PROBLEM STATEMENT> Read through the lines below for the string "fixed" and copy each one that has it.

▬▬▬▬▬▬▬▬▬▬

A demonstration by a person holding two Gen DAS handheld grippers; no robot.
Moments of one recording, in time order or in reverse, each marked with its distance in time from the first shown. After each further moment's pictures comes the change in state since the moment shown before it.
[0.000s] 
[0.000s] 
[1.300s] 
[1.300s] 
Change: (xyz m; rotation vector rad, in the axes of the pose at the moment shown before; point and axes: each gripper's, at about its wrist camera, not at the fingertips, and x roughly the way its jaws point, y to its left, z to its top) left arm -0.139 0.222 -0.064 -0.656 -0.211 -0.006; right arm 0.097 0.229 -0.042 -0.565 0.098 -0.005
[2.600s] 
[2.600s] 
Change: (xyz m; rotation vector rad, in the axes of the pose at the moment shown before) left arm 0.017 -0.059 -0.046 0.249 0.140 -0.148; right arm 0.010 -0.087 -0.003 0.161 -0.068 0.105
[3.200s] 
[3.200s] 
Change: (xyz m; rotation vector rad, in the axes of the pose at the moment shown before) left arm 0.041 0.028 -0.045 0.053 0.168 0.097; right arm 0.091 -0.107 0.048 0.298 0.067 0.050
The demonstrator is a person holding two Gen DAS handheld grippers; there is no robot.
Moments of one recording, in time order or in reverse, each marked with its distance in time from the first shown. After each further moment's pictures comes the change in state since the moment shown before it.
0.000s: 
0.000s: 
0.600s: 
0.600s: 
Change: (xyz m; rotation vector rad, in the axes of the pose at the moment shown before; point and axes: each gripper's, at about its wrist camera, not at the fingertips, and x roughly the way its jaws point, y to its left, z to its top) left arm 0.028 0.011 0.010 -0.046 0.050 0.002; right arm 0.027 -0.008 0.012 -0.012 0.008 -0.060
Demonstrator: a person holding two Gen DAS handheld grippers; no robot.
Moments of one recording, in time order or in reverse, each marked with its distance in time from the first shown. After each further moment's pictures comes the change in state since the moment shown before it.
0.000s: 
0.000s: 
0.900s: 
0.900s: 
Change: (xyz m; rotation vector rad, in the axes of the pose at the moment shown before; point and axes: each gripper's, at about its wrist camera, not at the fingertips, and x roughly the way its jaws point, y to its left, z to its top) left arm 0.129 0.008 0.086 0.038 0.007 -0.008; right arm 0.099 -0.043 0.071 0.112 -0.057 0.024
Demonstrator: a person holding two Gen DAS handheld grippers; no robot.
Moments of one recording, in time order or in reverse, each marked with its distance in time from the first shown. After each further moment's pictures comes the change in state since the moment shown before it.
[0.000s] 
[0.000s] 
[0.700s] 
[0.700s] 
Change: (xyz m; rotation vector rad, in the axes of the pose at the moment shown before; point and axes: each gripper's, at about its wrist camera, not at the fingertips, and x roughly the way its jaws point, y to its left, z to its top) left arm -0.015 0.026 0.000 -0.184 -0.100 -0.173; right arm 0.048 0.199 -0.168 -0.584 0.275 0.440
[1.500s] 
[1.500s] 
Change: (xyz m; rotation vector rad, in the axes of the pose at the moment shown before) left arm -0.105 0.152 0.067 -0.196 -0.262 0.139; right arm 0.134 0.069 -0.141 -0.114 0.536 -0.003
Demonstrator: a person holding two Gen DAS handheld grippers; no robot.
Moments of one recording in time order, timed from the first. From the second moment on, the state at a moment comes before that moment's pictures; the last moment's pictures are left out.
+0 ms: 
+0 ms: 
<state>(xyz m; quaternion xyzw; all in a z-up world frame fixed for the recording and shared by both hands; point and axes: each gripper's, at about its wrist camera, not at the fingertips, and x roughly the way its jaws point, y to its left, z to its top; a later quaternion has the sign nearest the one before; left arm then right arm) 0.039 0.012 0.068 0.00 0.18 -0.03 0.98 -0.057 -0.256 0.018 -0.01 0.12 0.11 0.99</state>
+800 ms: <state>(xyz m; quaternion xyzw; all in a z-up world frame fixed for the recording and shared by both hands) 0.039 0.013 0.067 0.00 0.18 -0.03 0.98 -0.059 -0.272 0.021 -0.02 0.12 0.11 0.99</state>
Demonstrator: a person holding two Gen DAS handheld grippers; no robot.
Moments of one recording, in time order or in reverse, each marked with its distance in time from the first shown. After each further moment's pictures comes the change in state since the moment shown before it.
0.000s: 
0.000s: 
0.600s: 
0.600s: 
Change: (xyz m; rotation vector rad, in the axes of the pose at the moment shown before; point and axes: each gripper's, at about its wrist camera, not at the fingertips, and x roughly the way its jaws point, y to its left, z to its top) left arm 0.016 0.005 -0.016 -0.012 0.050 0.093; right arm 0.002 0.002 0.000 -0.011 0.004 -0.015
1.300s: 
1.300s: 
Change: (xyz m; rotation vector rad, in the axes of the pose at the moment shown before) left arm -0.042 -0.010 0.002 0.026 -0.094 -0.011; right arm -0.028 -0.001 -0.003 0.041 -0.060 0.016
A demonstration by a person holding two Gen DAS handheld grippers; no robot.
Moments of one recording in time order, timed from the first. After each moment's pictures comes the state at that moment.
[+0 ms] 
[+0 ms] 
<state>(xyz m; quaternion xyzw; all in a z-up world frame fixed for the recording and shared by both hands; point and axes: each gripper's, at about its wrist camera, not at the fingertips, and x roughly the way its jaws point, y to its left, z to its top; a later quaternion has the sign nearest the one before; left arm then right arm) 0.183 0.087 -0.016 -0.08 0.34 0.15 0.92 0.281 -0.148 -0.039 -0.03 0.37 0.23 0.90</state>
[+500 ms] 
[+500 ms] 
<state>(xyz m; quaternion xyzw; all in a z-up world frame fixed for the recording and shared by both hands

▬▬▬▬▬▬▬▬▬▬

ANSWER FOR THIS EXERCISE>
<state>(xyz m; quaternion xyzw; all in a z-up world frame fixed for the recording and shared by both hands; point and axes: each gripper's, at about its wrist camera, not at the fingertips, and x roughly the way its jaws point, y to its left, z to its top; a later quaternion has the sign nearest the one before; left arm then right arm) 0.039 0.012 0.068 0.00 0.18 -0.03 0.98 -0.057 -0.256 0.018 -0.01 0.12 0.11 0.99</state>
+800 ms: <state>(xyz m; quaternion xyzw; all in a z-up world frame fixed for the recording and shared by both hands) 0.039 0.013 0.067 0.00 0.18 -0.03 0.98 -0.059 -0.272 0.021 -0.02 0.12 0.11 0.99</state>
<state>(xyz m; quaternion xyzw; all in a z-up world frame fixed for the recording and shared by both hands; point and axes: each gripper's, at about its wrist camera, not at the fingertips, and x roughly the way its jaws point, y to its left, z to its top; a later quaternion has the sign nearest the one before; left arm then right arm) 0.183 0.087 -0.016 -0.08 0.34 0.15 0.92 0.281 -0.148 -0.039 -0.03 0.37 0.23 0.90</state>
<state>(xyz m; quaternion xyzw; all in a z-up world frame fixed for the recording and shared by both hands

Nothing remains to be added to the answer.